Checkpoint researchers have identified critical vulnerabilities in a set-top box (STB) TV streaming device that would allow a hacker to gain remote control of users’ screens.
The set-top box device enables a connection between a television service provider and the user’s TV, allowing them to stream content. The set-top boxes are connected and controlled by a web management platform called Ministra.
Checkpoint were able to use an authentication bypass to escalate an attack against the platform that gave them access to customers’ financial information, personal information and their set-top box database.
The first vulnerability in the system was found in Ministra’s web management platform for the STB devices, which is PHP based.
The online platform has an admin interface which asks for authentication, however they managed to bypass this mechanism and were given access to the AJXA API functions. This allowed them to initiate a SQL injection through which they were able to access the ‘prepareDataTableParams’ which lead to the ability to execute code on the server.

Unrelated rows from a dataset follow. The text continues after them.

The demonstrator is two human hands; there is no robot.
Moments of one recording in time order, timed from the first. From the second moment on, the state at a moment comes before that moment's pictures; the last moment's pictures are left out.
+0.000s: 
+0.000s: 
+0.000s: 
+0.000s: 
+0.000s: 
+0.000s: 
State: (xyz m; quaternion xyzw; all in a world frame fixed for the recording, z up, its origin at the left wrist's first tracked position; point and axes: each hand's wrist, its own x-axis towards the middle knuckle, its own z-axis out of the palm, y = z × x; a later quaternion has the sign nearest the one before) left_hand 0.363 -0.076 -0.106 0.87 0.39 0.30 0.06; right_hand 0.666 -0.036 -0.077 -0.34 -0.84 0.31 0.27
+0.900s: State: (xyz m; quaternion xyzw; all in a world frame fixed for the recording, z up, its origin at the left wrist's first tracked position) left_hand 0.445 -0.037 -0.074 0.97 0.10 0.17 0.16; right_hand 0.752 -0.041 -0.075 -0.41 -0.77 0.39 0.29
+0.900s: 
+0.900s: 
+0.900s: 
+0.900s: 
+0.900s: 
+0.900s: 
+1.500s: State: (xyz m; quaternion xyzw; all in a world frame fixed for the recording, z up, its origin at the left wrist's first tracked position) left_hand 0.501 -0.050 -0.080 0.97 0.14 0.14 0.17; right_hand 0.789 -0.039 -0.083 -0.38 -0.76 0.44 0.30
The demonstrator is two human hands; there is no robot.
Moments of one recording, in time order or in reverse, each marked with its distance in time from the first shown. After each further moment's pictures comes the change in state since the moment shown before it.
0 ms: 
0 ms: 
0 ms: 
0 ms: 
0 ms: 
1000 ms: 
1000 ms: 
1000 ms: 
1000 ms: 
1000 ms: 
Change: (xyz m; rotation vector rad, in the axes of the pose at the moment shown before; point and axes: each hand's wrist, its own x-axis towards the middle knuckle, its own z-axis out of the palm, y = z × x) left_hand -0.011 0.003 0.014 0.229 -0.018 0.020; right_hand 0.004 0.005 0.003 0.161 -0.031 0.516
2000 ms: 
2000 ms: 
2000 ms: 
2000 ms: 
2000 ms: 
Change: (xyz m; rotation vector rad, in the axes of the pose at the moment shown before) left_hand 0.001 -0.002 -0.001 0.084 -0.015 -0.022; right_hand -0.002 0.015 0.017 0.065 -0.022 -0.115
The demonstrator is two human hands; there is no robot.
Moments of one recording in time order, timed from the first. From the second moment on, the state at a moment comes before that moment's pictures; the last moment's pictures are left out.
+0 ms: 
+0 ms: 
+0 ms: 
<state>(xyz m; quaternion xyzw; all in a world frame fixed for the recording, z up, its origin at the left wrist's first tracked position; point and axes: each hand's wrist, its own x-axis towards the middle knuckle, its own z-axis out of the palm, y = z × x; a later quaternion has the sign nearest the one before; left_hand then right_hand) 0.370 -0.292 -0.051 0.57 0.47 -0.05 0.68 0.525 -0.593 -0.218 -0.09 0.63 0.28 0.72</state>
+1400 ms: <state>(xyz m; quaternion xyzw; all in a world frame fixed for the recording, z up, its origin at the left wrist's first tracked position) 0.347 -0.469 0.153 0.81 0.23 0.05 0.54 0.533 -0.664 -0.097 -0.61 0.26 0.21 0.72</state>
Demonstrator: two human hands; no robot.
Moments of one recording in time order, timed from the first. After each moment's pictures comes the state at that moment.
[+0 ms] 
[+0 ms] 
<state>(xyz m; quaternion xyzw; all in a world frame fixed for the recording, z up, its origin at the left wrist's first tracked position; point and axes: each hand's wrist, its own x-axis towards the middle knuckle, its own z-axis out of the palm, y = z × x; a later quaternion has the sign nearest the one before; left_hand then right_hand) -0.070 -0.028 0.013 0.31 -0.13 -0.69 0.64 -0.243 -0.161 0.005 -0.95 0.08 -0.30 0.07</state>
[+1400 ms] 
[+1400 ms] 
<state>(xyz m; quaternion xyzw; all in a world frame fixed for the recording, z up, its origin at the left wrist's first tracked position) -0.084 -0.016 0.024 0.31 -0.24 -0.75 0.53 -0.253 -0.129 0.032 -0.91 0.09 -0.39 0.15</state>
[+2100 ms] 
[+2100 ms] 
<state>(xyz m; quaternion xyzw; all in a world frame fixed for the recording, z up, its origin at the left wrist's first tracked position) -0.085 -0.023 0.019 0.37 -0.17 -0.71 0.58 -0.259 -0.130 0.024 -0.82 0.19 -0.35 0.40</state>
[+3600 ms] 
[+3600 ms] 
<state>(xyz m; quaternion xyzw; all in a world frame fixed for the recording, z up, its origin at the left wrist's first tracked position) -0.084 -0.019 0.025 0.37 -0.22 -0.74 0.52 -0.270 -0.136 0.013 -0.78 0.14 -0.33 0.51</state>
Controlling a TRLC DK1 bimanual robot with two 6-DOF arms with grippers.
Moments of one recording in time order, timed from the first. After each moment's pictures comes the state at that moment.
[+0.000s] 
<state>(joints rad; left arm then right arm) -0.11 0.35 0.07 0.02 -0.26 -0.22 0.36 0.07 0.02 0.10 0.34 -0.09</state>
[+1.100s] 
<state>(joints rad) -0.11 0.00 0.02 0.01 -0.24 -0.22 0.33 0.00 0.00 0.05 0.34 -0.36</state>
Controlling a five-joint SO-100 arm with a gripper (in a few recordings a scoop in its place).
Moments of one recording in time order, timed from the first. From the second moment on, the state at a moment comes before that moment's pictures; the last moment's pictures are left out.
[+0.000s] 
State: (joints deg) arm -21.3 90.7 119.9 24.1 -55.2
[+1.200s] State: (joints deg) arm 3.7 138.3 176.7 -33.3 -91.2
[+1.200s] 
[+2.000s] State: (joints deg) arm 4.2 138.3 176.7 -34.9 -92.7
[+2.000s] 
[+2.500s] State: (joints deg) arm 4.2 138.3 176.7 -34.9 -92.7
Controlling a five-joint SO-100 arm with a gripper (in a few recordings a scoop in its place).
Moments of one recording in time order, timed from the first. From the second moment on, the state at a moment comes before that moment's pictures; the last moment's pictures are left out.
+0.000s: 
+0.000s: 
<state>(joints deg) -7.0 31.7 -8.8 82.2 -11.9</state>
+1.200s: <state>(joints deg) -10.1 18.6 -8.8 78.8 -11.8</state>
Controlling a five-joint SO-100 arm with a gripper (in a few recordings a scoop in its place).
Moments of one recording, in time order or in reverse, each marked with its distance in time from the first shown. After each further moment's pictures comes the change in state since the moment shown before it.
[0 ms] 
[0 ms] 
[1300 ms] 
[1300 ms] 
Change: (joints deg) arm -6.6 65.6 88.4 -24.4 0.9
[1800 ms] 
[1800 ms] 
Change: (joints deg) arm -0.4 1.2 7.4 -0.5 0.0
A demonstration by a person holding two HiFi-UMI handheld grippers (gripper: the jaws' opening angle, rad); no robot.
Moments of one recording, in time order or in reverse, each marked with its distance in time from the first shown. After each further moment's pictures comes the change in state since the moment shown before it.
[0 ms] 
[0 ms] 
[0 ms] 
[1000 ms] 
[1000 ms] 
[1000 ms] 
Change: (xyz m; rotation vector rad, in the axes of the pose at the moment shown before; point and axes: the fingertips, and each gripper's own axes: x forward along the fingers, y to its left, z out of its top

TV Streaming Device Vulnerability
Checkpoint researcher Ronen Shustin wrote in his report that: “After some tests, it was clear that the keys passed to the order-by, select and like functions were vulnerable to SQL Injection. As we control keys in the query, we can perform either blind or reflected SQL injection.”
“The root cause of this vulnerability is that the `prepareDataTableParams` function which allows user-controlled data to influence keys which are not sanitized properly later.”
Once the vulnerabilities stacked they were eventually able to get to the Object Injector which let them execute arbitrary code on to the server, which if done maliciously could affect not just the service provider, but would give access to customers’ TVs through the set-top box.
The set-boxes in question were manufactured by Infomir a Ukrainian maker of Internet Protocol Television, Over-the-Top and Video-on Demand devices.
Each device connects to a platform called Ministra which facilitates the internet connection and manages users. Checkpoint estimate that there are over a 1000 TV streaming service providers who use the Ministra platform worldwide, with users globally.
Checkpoint informed Infomir over a year ago about vulnerability and they have subsequently rolled out a patch, Checkpoint has not ruled out the possibly that resellers of the devices have not patched their service.